PROBLEM = Return each line of the records holding the string "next".

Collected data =

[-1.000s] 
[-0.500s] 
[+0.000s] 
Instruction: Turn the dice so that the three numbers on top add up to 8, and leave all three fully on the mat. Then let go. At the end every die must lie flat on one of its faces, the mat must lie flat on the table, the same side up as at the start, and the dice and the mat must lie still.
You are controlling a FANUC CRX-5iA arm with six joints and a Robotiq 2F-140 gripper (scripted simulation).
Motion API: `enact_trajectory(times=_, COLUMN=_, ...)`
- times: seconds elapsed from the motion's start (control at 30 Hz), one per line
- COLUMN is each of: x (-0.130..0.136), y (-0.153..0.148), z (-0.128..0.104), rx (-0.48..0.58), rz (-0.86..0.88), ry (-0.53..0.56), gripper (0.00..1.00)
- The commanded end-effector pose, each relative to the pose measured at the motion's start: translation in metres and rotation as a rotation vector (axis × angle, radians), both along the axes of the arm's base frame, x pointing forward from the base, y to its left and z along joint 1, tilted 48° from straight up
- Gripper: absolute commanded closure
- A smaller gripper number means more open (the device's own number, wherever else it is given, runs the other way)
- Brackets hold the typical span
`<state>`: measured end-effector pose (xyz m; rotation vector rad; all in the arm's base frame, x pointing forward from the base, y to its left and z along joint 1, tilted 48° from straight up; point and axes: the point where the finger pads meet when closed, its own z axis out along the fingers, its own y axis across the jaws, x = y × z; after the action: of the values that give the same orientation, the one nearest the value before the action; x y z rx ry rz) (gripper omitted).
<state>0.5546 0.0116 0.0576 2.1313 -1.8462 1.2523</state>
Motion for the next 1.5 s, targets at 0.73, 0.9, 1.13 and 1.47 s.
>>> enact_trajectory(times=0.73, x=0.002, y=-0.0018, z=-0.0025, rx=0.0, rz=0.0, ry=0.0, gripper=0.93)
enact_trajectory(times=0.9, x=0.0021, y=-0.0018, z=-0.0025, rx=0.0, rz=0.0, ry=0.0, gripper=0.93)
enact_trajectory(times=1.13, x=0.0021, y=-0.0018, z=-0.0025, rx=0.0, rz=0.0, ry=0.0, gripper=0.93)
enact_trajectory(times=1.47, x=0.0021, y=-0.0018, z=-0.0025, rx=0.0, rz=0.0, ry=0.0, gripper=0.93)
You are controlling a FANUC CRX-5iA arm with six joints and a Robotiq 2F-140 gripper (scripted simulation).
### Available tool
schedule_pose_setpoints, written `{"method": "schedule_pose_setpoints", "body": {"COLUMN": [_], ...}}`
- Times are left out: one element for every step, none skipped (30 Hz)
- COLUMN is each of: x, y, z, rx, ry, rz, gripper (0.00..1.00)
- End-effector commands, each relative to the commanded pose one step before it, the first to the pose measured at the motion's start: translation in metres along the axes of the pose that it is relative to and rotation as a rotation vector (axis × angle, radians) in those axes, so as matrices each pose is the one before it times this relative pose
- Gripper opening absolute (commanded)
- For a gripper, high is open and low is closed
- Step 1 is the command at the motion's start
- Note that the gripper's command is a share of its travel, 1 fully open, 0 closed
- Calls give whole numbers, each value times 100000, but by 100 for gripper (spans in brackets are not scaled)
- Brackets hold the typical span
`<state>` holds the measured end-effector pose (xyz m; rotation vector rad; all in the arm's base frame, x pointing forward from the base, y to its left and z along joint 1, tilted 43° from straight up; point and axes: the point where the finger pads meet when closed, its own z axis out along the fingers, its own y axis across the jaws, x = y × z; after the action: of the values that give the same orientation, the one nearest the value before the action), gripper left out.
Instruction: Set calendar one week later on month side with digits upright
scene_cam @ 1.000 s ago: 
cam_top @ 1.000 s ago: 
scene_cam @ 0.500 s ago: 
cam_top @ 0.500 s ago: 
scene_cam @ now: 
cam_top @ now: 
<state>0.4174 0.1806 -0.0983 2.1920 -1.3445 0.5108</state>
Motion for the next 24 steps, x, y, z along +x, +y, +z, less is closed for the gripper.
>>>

RESULT OF THE EXERCISE =
Motion for the next 1.5 s, targets at 0.73, 0.9, 1.13 and 1.47 s.
Motion for the next 24 steps, x, y, z along +x, +y, +z, less is closed for the gripper.

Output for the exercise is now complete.